══ Source information

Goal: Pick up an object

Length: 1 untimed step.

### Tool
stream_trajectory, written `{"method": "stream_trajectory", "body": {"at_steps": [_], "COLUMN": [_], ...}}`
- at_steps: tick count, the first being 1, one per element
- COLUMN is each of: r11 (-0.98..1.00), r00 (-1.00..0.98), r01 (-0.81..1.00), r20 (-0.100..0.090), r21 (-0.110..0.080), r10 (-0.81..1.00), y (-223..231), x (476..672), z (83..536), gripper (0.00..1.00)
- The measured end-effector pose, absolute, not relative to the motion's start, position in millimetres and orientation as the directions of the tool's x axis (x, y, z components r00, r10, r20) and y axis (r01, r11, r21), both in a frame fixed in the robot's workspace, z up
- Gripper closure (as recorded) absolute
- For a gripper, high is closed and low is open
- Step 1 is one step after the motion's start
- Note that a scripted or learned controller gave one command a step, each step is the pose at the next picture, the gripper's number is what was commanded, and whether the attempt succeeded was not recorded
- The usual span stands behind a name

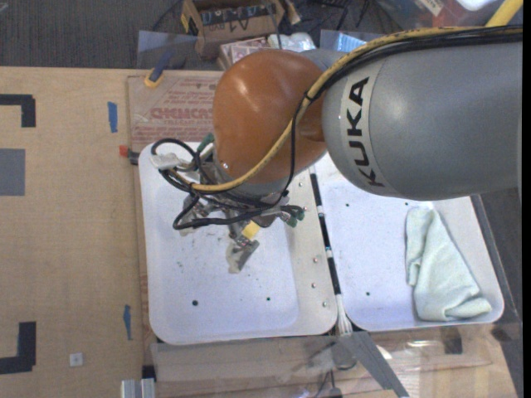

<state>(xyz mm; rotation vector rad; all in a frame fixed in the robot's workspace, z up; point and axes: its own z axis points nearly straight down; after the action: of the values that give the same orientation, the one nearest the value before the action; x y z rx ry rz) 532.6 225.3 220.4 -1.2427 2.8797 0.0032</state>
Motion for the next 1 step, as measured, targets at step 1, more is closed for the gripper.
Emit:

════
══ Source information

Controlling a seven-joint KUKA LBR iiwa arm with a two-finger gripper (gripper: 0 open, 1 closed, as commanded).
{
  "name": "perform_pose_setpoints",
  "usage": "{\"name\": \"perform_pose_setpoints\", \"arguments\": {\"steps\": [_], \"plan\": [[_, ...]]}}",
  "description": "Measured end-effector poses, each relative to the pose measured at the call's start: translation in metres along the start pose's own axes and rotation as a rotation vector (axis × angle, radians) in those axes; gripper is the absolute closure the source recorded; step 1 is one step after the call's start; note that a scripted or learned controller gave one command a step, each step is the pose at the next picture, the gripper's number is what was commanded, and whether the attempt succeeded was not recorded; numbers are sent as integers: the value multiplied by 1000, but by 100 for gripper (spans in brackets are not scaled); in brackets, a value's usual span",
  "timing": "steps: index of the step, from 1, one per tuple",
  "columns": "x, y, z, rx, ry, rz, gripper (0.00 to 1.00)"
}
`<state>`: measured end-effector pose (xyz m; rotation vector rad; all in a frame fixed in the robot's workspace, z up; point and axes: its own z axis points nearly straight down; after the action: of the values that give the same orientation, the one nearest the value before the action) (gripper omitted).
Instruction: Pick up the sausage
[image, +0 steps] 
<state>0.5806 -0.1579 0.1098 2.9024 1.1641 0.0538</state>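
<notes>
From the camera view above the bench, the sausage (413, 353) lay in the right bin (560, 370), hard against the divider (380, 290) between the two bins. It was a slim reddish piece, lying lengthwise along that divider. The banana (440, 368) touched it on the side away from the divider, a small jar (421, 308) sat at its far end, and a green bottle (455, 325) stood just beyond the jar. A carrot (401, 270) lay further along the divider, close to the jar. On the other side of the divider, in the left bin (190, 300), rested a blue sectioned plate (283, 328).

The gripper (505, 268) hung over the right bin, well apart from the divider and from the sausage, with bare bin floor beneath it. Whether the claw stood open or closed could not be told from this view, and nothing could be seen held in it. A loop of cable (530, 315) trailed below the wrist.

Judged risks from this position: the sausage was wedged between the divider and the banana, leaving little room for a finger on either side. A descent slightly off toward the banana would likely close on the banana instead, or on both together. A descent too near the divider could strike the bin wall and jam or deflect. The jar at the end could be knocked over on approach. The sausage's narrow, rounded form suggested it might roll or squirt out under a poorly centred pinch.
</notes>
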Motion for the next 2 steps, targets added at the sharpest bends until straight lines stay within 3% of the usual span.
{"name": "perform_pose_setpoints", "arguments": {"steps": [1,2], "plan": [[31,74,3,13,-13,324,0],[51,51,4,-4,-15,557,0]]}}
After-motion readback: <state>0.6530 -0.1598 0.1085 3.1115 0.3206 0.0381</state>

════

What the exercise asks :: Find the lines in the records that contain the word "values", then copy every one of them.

Answer area ::
<state>(xyz mm; rotation vector rad; all in a frame fixed in the robot's workspace, z up; point and axes: its own z axis points nearly straight down; after the action: of the values that give the same orientation, the one nearest the value before the action; x y z rx ry rz) 532.6 225.3 220.4 -1.2427 2.8797 0.0032</state>
`<state>`: measured end-effector pose (xyz m; rotation vector rad; all in a frame fixed in the robot's workspace, z up; point and axes: its own z axis points nearly straight down; after the action: of the values that give the same orientation, the one nearest the value before the action) (gripper omitted).

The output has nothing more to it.